** Directions for this task **
Count every line of the listing where the string "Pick" occurs, and reply with the count alone.

──────────

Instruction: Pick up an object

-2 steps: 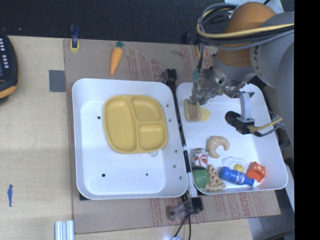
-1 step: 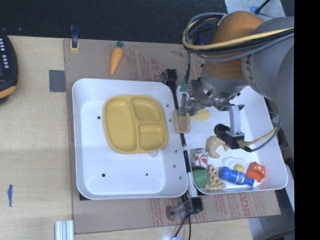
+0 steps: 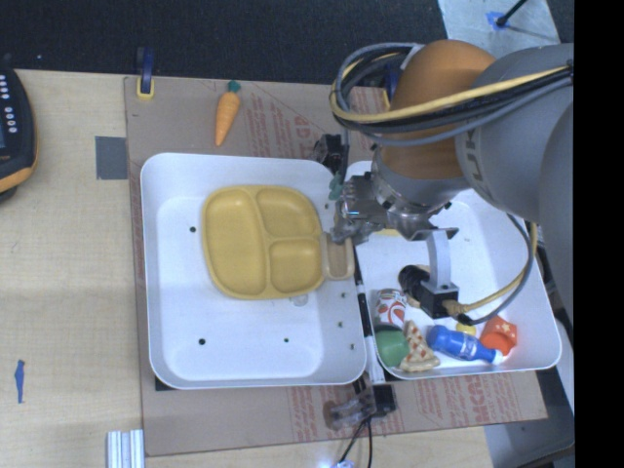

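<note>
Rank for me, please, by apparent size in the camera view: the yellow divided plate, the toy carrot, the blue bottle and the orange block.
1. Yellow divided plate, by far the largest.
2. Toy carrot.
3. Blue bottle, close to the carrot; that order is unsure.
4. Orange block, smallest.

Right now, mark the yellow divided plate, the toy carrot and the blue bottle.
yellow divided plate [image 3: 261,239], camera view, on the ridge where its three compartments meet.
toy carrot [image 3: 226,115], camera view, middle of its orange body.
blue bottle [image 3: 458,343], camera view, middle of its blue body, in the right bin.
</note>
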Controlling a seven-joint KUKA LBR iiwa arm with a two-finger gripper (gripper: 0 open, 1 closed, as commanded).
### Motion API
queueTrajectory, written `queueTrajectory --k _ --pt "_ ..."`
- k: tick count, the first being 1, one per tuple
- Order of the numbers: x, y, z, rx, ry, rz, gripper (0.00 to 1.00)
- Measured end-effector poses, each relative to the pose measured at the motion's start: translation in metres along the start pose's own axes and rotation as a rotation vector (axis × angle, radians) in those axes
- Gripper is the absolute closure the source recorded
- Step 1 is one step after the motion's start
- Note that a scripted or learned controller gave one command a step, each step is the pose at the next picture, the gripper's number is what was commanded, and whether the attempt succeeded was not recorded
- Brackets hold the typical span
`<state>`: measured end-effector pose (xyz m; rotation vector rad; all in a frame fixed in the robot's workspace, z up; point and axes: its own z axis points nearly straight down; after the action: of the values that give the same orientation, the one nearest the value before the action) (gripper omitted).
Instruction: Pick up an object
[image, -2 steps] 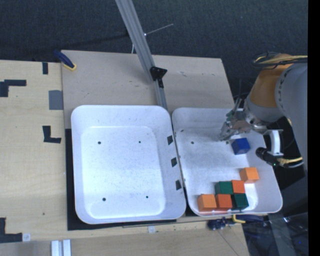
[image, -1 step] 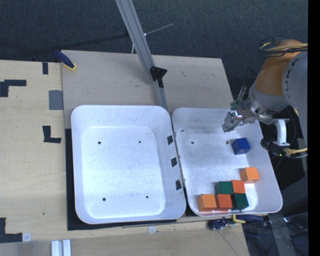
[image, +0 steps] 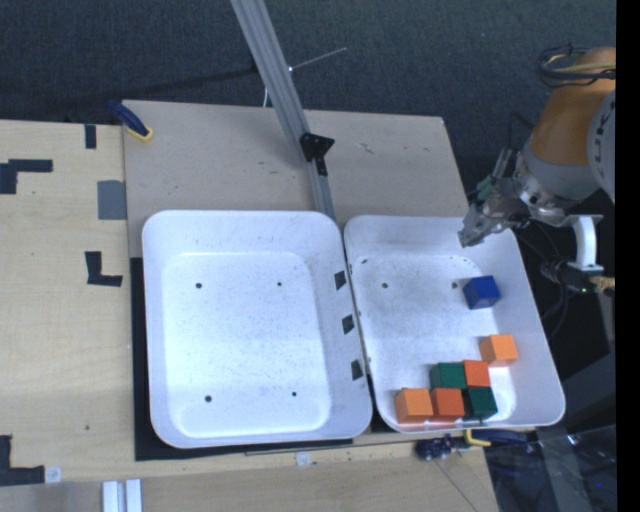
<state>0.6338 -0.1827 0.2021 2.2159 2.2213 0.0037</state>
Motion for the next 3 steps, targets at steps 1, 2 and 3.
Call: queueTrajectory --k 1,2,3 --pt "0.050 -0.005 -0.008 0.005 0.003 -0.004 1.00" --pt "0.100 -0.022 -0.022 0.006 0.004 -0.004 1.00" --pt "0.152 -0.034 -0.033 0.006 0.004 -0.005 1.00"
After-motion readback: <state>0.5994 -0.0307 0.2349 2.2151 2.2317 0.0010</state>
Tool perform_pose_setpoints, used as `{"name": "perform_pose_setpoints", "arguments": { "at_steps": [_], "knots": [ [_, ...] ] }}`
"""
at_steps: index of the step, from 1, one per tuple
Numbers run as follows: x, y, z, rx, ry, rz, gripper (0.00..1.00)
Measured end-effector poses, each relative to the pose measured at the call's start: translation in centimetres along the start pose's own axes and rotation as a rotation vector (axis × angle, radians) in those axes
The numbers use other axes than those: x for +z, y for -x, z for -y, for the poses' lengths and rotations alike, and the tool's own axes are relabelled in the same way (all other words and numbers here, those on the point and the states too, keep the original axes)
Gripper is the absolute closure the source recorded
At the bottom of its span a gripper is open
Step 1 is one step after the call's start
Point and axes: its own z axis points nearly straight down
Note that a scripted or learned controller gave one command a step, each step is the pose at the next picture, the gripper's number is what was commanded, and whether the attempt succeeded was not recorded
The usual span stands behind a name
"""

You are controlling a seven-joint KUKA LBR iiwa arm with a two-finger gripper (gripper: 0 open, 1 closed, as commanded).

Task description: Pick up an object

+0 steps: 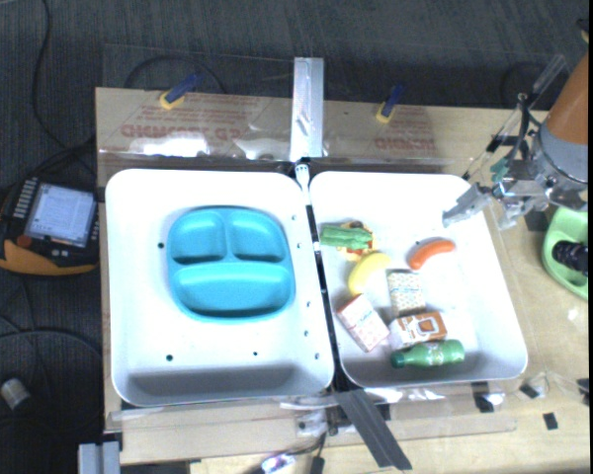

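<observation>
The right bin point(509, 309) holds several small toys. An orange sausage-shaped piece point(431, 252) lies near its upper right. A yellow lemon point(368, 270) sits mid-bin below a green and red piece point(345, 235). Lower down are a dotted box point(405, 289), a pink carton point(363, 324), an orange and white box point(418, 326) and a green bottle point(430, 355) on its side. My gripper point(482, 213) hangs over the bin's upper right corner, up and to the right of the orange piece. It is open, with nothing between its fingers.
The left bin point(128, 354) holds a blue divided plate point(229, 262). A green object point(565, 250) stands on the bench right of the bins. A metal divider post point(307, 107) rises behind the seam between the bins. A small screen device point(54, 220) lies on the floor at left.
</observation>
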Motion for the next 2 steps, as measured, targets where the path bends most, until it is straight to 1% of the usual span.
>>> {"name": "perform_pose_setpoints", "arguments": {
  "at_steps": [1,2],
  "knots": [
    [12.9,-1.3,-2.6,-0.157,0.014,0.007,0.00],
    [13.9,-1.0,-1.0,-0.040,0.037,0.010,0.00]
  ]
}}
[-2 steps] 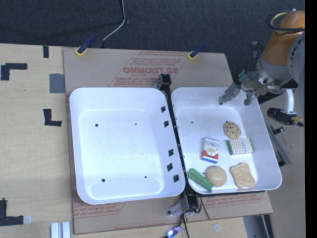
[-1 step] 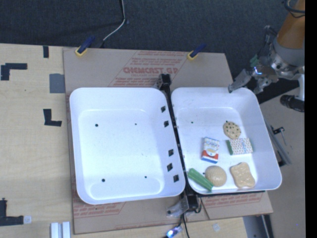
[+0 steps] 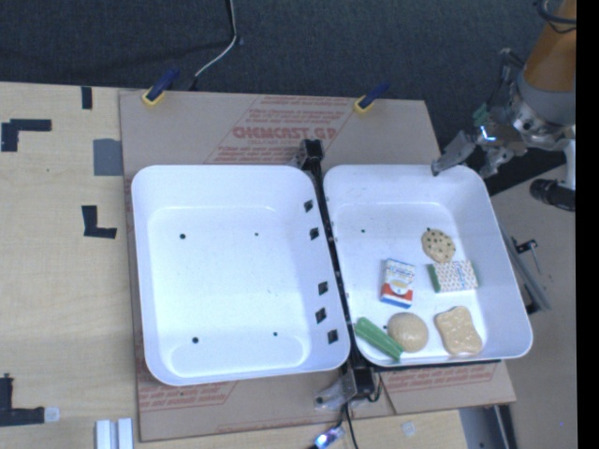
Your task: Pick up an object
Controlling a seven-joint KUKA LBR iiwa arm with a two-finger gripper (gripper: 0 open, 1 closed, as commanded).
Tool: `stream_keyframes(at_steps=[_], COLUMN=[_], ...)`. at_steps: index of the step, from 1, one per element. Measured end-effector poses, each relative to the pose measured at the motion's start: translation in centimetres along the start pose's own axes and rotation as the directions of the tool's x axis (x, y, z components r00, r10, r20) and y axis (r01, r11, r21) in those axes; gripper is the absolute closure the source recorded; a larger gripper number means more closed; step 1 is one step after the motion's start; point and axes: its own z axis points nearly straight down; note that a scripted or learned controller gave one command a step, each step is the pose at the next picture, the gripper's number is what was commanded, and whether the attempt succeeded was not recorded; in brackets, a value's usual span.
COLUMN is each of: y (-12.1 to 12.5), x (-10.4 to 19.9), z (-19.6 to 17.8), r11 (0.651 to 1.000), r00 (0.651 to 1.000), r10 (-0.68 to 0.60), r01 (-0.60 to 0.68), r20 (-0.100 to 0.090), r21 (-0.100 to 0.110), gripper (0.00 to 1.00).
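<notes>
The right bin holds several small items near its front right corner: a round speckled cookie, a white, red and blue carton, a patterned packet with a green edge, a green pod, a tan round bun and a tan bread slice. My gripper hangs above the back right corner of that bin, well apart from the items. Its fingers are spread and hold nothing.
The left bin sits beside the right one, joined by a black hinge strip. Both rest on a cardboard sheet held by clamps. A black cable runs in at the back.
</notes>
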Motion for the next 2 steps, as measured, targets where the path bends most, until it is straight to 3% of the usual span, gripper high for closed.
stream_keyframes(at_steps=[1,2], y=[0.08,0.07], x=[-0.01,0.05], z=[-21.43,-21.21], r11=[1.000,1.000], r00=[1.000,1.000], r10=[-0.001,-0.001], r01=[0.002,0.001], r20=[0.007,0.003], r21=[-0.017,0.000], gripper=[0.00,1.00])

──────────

** Task answer **
4